Supplied data:
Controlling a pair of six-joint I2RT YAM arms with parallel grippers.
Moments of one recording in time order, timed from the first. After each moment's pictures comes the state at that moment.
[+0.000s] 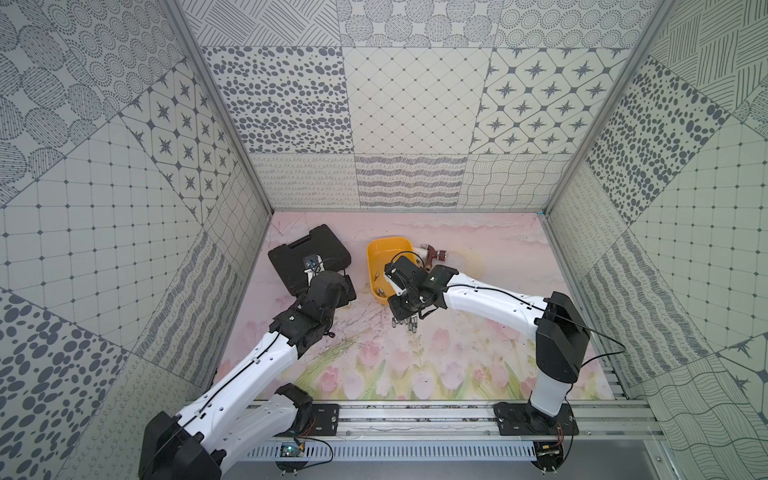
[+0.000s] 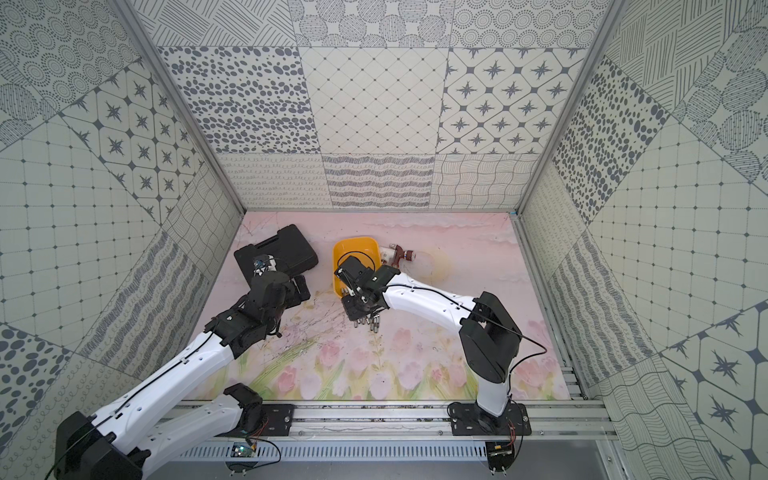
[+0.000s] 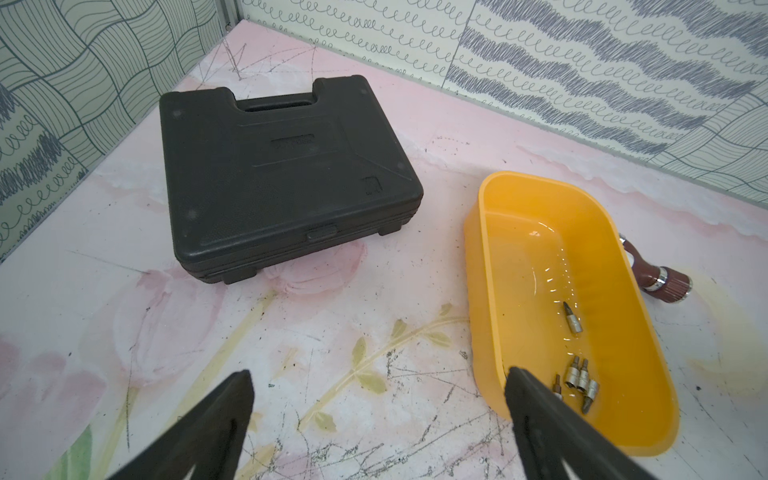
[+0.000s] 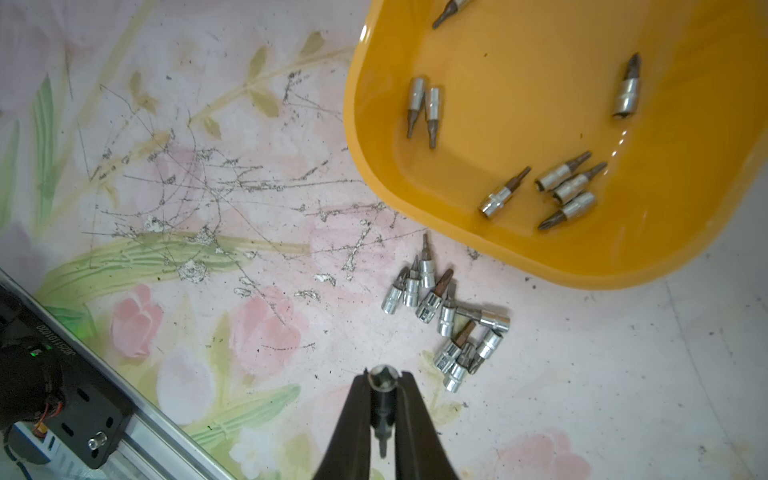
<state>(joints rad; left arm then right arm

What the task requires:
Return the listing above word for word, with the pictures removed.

Reply:
Controlling a pair of six-joint I2RT YAM arms with parallel grippers.
Moments of one recording in time order, timed from the first. After each moment's pictures comes the state at that moment.
[+0.000s] 
[+0.000s] 
[+0.000s] 
[+0.000s] 
<state>(joints rad; left arm then right arm

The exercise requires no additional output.